«Com os mesmos argumentos, alegaram em abono da pretensão, além de José
Régio, que aqui toma relevância pela figura que já era, o professor adjunto da
Direcção Escolar do Distrito e o chefe dos contínuos do Liceu, também ele
Carrapiço (faleceu há poucos meses, jdact), o mesmo a que o Régio tinha
aludido. Foi o Florindo Madeira, advogado, meu amigo e condiscípulo no liceu que,
ao saber deste trabalho, teve a camaradagem de me enviar o processo da senhora
Carrapiço. Encontrara-o no espólio do cartório do pai.
Os grandes Grupos, Empresas, as Sociedades, nacionais, transnacionais,
Companhias de comércio e de serviços anunciam com felicidade alastrarem-se mais
ou menos espectacularmente por tantas lojas assim e assim, mais isto e mais
aquilo, propaganda por diversos locais do país. Loja Galp, Loja PT, Loja Postal,
Loja Modalfa, Lojas do BPA - potencial de acções, de Bolsas e corretagem.
Lojas, até, do Povo, do Cidadão, do condomínio, com gestores profissionais de
carreira e acolhimento político, sectários, um luxo verificatório que se
levanta a confrontar-se em negócios com o Estado. Por detrás os lobbies.

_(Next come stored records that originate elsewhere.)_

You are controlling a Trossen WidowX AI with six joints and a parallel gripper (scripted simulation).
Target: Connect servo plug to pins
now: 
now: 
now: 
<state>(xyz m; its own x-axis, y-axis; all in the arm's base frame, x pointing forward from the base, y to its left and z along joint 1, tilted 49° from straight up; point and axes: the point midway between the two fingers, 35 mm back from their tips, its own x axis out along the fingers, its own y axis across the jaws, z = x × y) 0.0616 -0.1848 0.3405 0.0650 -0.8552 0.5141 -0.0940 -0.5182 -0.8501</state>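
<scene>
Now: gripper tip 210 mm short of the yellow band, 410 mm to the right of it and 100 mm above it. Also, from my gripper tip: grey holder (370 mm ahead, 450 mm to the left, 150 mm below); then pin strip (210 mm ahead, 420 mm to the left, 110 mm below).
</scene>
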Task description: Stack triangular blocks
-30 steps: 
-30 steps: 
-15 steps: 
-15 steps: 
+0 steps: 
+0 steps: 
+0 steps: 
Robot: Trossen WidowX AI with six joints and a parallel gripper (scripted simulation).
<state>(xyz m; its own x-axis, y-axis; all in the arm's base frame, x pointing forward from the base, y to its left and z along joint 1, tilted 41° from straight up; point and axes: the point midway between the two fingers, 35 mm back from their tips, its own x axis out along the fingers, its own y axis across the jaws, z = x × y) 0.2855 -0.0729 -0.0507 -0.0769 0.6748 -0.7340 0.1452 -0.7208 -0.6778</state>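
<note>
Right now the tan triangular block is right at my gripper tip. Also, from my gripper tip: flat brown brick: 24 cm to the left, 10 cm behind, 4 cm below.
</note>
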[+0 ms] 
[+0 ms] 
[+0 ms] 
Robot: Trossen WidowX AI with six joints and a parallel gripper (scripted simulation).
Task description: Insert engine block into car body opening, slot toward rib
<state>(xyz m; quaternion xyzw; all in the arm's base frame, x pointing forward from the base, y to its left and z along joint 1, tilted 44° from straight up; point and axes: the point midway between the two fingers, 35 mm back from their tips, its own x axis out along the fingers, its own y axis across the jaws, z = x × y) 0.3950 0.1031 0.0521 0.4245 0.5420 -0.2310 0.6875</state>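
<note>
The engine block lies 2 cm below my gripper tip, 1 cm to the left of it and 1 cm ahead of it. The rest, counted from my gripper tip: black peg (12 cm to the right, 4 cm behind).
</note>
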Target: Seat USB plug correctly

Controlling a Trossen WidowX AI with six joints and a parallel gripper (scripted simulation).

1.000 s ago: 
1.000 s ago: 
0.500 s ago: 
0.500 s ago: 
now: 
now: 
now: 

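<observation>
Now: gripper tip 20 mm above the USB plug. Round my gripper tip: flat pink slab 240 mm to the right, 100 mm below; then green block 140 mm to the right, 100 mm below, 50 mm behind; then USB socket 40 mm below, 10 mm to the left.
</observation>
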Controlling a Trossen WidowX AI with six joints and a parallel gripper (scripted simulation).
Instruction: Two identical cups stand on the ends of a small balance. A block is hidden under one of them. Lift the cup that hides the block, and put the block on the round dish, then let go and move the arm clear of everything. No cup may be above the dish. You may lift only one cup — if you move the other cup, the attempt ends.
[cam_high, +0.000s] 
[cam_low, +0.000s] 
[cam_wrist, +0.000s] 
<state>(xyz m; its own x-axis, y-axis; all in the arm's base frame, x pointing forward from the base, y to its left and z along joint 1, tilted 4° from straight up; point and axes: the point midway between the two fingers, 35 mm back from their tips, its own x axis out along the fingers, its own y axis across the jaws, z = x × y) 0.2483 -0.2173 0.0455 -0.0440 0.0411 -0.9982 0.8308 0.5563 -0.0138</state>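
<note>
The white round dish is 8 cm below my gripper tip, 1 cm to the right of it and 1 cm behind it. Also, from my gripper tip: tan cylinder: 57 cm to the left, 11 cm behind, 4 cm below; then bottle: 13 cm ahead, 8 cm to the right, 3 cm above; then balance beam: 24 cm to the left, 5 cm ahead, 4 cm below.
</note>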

Foi a História que os criou, quer dizer, o imprevisto dos tempos, à
escala da vertente endinheirada que ela sempre trouxe em si, com mais ou com
menos arrojo dos homens, ao longo do trabalho e de urdiduras, mas ao longo,
também, da invenção, das descobertas da Ciência, das aplicações da Ciência, com
vário risco, competição e riqueza. o actual desígnio dito globalização, dentro
de cujo ímpeto e aceleração se comprime a geografia dos continentes, se
organiza a tolerância das culturas entre si, se aplica a electrónica e o falar
da informática, tudo por força económica dos mercados da riqueza e das pobrezas
que a segunda Guerra Mundial deixou de engenho e perspicácia aos blocos dela
ganhadores e a ‘guerra fria’ temperou, justifica-me o tom irrecuperável da loja
que me educou, provinciano. A História traz proveito à custa de prejuízos. Fica
sempre por detrás uma doutrina. Entrecruzam-se sem clara distinção objectiva os
conceitos da Cultura com preconceitos, esquecimentos renováveis, habituações
colectivas, e do que fica a marcar Civilização produzem-se mentalidades. São as
condutas da utilidade: dos factos, dos tempos, do movimento. A História as vai
tragando, a História as faz e desfaz, não se pode ir contra ela, pelo menos eu
não vou. Fui mau aluno de Historia, ainda sou, tenho dela mais sentimento, que
é saber do circunscrito, só se vê o que está próximo, do que a verdade
distinta, já não digo a do passado, mas da que virá no futuro. A História, por
substância, é dinâmica, inovadora, imprevisível, fugar, perturbadora das almas
conservadoras.
Quem há que, por exemplo, depois dos ajustes sociais e laborais sob que
se expandiu e acabou por se acomodar, possa negar o progresso sucessório da
Revolução Industrial? Ou da Renascença. Ou dos Descobrimentos portugueses. O
sentido mais concreto da aplicação das ideias vem de Aristóteles, que as concluiu
serem activas, operativas e úteis, como útil foi para elas a experiência do
real. Quem se lembra do Defoe?, o que escreveu Robinson Crusoe, fantasia para a compleição do retorno. Não me
admira que no século XXI proliferem piercings
e tatuagens. Isaac Newton, passados que já são três séculos, permitiu-nos
termos espaço confiante para os satélites, cosmonaves, telemóveis. Passámos à
electrónica com que todos os dias fruímos os aparelhos dela, já se brinca em
qualquer lado a emitir mensagens, com telemóveis, um animismo mecânico de
excesso infantilizante, supérfluo com rendimento, pelo que são instaladas as
lojas TMN. Nem os sábios viram um electrão! Quanto mais nós, gente vulgar
incapaz de meditar no mistério da energia, a sublime matéria. De cada vez que
os efeitos úteis se desfrutam com rotina, as coisas se desenvolvem e ao mesmo
tempo se perdem na indiferença, já não tanto para com elas, muito mais para com
a essência que as sustém ou justifica. Será talvez por isso que a Poesia quase
não é procurada nas livrarias. Será talvez por isso que há menos padres e há
mais seitas e mais astrólogos. Será talvez por isso (vulgaridade?) (habituação
ou semântica?) que os supermercados passaram a dizer-se Lojas, alguns chamam-se
Foruns». In Garcia de Castro, Loja, Contra-loja e Armazém, Tribuna Livre,
Edições Colibri, 2011, ISBN 978-989-689-162-6.